Article Preview
Top1. Introduction
The square cups of sheet metals are widely used in many industrial fields. Commonly, the square cups are manufactured by deep drawing using flat blanks of sheet metal. The traditional design of drawing dies are complicated and tedious procedure, in spite of all precautionary measures there are several chances of denting, cracking and wrinkling which needs to be rectified. Using these techniques leads to high rates of scrap from sheet metal drawing processes. Therefore, it is very important to replace these techniques by a computer aided method to determine the strain distributions, tool forces and potential sources of defects and failures. One of the most popular methods in simulating and optimizing the sheet metal forming today is the finite element (FE) simulation (Yoon, 2014). FE simulation allows to capture behaviour that cannot be readily measured it provides deeper insight into the sheet metal forming. Nowadays, FE simulation is highly adopted in by modern industry to reduced production cost and time prototyping, improved formability and easy modification of part design. In deep drawing processes FE simulation have been applied to understand the deformation mechanism, improve the quality of deep drawn parts, facilitate the metal flow into die cavity, maximizing the height of drawn cup, and shorten design cycle (Regueras, 2014); (Li et al, 2006).
The deep drawability and quality of deep drawn products depend upon many process parameters such as; blank thickness, blank and die geometries, holding pressure, blank materials, friction conditions at tools/blank interface surfaces, and so on. Many researchers have been carried out using diverse technologies in order to better understand square cup drawing processes.
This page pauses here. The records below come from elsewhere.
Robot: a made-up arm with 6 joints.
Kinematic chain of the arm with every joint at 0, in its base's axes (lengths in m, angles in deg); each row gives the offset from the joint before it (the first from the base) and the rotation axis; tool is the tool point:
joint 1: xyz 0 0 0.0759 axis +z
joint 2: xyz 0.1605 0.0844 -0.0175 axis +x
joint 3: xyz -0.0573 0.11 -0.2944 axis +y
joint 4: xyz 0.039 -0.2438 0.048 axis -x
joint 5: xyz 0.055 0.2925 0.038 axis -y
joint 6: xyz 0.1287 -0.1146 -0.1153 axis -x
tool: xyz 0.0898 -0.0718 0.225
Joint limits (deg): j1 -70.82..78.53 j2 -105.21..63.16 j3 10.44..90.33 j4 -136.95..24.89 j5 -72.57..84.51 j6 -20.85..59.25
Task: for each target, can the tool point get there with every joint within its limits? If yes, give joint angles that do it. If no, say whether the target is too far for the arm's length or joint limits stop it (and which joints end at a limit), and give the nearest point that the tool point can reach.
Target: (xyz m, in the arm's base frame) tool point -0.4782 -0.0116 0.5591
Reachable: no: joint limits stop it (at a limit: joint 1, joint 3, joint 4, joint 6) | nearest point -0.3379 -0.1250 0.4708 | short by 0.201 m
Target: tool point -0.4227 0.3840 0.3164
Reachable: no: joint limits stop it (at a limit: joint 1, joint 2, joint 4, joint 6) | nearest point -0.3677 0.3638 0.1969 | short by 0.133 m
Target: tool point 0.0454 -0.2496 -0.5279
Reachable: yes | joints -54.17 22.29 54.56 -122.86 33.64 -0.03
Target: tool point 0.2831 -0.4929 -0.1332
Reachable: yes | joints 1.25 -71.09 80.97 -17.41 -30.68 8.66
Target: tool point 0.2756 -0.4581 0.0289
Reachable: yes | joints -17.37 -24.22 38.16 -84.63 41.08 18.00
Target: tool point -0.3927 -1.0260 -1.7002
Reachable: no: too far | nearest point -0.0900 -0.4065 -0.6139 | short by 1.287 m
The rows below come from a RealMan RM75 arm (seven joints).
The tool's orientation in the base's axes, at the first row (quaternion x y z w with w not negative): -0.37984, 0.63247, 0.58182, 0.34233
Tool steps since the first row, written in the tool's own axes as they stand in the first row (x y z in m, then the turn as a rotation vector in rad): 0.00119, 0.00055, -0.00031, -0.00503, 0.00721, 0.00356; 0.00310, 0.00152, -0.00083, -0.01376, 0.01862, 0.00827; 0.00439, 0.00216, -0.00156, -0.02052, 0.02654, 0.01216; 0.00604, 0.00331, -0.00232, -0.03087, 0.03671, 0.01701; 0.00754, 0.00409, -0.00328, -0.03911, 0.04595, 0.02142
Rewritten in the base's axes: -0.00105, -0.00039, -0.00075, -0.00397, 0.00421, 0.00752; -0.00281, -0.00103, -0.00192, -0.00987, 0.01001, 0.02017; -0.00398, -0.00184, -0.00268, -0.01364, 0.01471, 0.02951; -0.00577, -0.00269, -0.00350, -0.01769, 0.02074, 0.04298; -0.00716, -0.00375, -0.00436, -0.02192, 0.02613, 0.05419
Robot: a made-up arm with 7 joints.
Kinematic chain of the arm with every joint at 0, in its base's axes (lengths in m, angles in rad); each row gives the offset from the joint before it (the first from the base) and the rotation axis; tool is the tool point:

The work of (Marumo et al, 1999,1998);(Kuwabara et al, 1993); and (Kawai,1987) investigated the effects of drawing process parameters on the deep drawability of square cups made of aluminum sheets, while (Chen & Lin, 2007) investigated the effects of deep drawing parameters on the deformation characteristics for the forming square cups of stainless steel. (Kitayama et al, 2010) introduced an algorithm to determine the trajectory of the blank holder force in square cup drawing process. (Modi & Kumar, 2013) developed a method to determine the path of the variable blank holder force for successful hydroforming of the cups with the assistance of programmable logic controller and data acquisition system. The main aspect to be considered in drawing of square cup is that deformation states vary along the contour of the cup cross section which leads to metal flow concentration at the square cup corners (Saxena & Dixit, 2009).